■ **REQUIREMENT**
Print, exactly as written, every line from the first line of the records below through the line containing "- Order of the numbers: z", and nothing further.

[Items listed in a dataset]
# # # #

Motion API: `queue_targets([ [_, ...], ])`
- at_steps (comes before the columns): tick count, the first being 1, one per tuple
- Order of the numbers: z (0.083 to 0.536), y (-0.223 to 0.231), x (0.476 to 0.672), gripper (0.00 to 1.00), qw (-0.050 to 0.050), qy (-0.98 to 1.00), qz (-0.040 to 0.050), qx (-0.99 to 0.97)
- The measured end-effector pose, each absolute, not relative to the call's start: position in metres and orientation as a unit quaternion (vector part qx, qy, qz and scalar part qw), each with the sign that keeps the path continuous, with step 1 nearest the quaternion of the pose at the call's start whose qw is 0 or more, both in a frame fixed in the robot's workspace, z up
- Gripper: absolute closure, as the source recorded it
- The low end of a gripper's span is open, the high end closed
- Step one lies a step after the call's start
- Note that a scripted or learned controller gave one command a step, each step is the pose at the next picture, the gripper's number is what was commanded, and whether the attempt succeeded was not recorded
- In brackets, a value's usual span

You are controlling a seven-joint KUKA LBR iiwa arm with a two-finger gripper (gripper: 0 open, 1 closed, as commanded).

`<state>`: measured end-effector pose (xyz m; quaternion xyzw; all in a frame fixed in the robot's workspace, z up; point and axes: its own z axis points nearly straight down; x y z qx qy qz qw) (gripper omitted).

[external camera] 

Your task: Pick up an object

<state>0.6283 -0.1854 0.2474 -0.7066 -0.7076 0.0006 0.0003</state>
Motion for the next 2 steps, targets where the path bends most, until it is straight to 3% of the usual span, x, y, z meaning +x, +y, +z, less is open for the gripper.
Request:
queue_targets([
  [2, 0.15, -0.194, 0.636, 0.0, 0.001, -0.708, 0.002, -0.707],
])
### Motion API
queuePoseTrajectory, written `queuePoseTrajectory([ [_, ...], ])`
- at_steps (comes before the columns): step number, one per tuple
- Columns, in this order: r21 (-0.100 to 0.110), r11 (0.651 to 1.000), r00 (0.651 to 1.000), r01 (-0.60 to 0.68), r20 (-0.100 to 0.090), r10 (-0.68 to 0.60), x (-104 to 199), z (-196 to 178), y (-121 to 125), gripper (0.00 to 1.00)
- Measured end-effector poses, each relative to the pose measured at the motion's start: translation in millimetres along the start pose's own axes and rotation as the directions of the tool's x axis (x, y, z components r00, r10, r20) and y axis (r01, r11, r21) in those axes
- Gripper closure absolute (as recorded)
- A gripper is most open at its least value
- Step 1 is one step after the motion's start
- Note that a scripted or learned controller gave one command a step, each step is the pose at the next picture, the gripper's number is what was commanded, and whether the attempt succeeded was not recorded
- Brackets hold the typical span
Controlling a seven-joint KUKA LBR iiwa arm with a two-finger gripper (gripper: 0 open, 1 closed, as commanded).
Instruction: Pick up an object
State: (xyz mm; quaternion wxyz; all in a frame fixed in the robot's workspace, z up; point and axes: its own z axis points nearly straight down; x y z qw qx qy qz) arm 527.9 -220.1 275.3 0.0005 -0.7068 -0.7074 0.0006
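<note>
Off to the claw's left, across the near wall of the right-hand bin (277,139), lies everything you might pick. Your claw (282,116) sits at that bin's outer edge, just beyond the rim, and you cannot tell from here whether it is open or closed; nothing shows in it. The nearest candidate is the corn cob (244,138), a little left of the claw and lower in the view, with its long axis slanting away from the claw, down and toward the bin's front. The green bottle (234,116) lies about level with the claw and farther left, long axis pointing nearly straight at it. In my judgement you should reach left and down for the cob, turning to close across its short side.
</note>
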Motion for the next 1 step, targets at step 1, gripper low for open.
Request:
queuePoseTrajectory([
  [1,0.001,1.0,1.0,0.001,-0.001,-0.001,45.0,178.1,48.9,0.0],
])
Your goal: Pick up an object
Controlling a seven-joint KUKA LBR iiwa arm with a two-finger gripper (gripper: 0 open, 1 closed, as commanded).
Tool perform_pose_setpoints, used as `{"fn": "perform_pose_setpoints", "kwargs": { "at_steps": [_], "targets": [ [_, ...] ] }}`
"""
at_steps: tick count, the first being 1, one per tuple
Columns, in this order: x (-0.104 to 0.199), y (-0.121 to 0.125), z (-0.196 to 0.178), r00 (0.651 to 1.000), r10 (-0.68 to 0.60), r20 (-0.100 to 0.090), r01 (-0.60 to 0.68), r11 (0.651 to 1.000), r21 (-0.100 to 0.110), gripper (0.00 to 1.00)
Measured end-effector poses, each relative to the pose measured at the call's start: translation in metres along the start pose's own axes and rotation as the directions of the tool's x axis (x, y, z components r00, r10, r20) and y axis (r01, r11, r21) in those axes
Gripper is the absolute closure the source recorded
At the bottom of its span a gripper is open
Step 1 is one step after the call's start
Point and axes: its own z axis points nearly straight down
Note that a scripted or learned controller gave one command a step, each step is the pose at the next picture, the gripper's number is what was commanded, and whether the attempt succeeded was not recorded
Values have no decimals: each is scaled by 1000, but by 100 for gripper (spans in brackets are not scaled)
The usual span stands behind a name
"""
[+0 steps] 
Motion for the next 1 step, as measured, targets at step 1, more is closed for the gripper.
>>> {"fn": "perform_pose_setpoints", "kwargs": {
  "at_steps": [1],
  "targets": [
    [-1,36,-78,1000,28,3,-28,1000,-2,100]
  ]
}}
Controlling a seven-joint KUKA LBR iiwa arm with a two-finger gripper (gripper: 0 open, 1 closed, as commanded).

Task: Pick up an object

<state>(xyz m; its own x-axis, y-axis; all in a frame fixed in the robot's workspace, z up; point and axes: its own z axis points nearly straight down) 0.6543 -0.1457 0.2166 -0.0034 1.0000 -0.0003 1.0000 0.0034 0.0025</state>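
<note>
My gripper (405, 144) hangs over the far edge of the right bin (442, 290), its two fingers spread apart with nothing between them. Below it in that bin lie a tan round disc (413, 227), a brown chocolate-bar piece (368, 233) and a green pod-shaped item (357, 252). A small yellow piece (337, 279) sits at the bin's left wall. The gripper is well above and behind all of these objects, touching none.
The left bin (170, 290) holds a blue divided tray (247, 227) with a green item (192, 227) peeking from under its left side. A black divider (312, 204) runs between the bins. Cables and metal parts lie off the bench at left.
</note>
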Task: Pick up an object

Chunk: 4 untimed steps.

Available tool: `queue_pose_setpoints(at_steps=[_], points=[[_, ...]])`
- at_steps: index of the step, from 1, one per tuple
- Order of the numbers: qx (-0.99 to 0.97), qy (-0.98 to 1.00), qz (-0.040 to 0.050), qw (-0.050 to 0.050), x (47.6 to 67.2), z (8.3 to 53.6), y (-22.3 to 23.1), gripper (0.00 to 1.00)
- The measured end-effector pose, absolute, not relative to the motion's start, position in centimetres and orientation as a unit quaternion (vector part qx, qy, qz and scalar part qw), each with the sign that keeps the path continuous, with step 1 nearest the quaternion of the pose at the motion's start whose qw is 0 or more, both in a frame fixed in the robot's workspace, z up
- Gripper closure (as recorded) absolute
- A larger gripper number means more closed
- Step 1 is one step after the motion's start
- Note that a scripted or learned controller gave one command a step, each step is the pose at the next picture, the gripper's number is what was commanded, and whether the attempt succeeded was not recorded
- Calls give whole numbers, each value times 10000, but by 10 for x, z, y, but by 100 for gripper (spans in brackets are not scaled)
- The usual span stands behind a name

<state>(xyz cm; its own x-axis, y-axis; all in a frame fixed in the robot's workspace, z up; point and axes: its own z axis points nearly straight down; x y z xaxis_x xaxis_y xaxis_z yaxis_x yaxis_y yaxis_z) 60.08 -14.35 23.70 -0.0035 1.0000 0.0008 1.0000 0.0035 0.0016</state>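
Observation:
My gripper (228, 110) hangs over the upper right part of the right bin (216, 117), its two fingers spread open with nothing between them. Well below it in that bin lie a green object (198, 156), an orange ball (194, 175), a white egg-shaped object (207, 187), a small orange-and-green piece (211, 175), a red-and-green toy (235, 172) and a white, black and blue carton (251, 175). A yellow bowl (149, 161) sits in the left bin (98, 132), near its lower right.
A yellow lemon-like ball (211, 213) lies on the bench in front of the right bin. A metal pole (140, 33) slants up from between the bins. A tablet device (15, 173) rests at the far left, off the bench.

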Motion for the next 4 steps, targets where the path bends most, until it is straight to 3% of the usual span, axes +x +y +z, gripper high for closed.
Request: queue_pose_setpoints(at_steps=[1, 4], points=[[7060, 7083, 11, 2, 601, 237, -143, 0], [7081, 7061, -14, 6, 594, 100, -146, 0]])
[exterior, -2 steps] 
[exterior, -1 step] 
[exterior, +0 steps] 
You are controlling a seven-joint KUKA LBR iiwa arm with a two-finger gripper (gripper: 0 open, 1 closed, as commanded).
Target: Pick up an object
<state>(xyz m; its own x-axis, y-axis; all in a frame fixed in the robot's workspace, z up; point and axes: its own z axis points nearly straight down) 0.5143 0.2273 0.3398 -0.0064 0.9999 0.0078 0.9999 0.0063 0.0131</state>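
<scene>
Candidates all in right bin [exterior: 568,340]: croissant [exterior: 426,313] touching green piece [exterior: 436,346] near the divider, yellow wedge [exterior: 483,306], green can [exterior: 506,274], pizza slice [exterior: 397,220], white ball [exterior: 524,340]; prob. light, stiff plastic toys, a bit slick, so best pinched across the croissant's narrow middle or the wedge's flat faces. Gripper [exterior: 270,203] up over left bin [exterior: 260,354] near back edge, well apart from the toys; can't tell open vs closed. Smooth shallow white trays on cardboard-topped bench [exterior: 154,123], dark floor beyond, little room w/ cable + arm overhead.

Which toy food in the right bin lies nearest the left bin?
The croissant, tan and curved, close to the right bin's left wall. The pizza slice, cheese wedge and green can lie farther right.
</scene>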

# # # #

■ **YOUR RESPONSE**
Motion API: `queue_targets([ [_, ...], ])`
- at_steps (comes before the columns): tick count, the first being 1, one per tuple
- Order of the numbers: z (0.083 to 0.536), y (-0.223 to 0.231), x (0.476 to 0.672), gripper (0.00 to 1.00), qw (-0.050 to 0.050), qy (-0.98 to 1.00), qz (-0.040 to 0.050), qx (-0.99 to 0.97)

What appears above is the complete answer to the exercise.